[TASK ITEM]: Every line below should be given again without alteration.

[AVAILABLE DATA]:
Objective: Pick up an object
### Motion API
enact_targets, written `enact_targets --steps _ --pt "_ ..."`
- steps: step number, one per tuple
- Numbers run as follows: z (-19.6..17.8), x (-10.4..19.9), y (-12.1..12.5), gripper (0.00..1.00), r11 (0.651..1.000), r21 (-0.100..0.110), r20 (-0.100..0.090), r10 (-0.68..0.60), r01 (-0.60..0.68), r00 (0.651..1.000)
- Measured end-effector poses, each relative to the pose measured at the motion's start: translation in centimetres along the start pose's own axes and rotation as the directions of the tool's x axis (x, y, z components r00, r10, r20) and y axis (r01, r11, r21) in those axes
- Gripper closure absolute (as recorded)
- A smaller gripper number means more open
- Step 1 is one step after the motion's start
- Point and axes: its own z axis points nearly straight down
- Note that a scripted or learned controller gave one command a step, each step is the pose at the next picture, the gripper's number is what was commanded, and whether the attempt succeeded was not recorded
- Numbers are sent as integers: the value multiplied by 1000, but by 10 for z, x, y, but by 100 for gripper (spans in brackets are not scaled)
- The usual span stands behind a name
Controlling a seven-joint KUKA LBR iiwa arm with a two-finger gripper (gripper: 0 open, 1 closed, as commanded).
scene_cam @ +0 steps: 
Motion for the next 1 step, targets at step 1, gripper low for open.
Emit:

[WRITTEN ANSWER]:
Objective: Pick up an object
### Motion API
enact_targets, written `enact_targets --steps _ --pt "_ ..."`
- steps: step number, one per tuple
- Numbers run as follows: z (-19.6..17.8), x (-10.4..19.9), y (-12.1..12.5), gripper (0.00..1.00), r11 (0.651..1.000), r21 (-0.100..0.110), r20 (-0.100..0.090), r10 (-0.68..0.60), r01 (-0.60..0.68), r00 (0.651..1.000)
- Measured end-effector poses, each relative to the pose measured at the motion's start: translation in centimetres along the start pose's own axes and rotation as the directions of the tool's x axis (x, y, z components r00, r10, r20) and y axis (r01, r11, r21) in those axes
- Gripper closure absolute (as recorded)
- A smaller gripper number means more open
- Step 1 is one step after the motion's start
- Point and axes: its own z axis points nearly straight down
- Note that a scripted or learned controller gave one command a step, each step is the pose at the next picture, the gripper's number is what was commanded, and whether the attempt succeeded was not recorded
- Numbers are sent as integers: the value multiplied by 1000, but by 10 for z, x, y, but by 100 for gripper (spans in brackets are not scaled)
- The usual span stands behind a name
Controlling a seven-joint KUKA LBR iiwa arm with a two-finger gripper (gripper: 0 open, 1 closed, as commanded).
scene_cam @ +0 steps: 
Motion for the next 1 step, targets at step 1, gripper low for open.
Emit:

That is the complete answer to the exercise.